- **Task prompt**: In the material below, find the line with "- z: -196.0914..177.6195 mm" and the line with "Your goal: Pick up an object", then output those two lines and every line between them, exactly.
....
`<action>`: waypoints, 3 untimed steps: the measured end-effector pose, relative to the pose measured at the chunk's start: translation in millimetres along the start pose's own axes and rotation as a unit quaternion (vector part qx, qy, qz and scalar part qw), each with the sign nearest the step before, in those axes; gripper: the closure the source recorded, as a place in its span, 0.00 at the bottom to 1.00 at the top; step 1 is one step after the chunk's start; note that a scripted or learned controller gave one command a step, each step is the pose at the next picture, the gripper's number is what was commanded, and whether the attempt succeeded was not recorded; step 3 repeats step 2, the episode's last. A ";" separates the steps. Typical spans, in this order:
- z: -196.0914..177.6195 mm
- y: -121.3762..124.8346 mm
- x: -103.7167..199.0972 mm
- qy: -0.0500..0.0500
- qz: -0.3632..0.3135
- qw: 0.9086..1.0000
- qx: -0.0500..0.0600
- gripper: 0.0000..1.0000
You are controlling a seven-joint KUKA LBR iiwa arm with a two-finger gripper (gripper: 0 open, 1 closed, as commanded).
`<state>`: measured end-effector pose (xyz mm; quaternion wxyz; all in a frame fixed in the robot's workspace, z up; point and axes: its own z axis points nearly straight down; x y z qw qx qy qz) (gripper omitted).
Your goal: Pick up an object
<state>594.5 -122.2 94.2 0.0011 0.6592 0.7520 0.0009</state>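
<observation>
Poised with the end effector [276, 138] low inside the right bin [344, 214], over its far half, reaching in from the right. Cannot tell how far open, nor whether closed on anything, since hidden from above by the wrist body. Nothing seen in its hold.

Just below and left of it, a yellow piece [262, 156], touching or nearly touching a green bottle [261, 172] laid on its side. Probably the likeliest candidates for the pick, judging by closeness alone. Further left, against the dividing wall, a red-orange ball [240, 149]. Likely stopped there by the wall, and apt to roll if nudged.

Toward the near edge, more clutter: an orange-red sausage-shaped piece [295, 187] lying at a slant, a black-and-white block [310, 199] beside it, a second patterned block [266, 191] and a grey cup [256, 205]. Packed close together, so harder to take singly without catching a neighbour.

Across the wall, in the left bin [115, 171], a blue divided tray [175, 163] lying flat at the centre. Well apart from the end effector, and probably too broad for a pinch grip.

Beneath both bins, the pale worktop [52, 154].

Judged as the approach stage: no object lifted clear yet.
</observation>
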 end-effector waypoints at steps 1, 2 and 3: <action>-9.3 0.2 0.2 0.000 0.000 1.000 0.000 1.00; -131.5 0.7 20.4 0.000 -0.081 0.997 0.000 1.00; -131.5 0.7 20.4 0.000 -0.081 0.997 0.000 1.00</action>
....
- **Completed task**:
- z: -196.0914..177.6195 mm
- y: -121.3762..124.8346 mm
- x: -103.7167..199.0972 mm
- qy: -0.0500..0.0500
- qz: -0.3632..0.3135
- qw: 0.9086..1.0000
- qx: -0.0500..0.0600
- gripper: 0.0000..1.0000
You are controlling a seven-joint KUKA LBR iiwa arm with a two-finger gripper (gripper: 0 open, 1 closed, as commanded).
`<state>`: measured end-effector pose (xyz mm; quaternion wxyz; all in a frame fixed in the robot's workspace, z up; point and axes: its own z axis points nearly straight down; x y z qw qx qy qz) (gripper omitted).
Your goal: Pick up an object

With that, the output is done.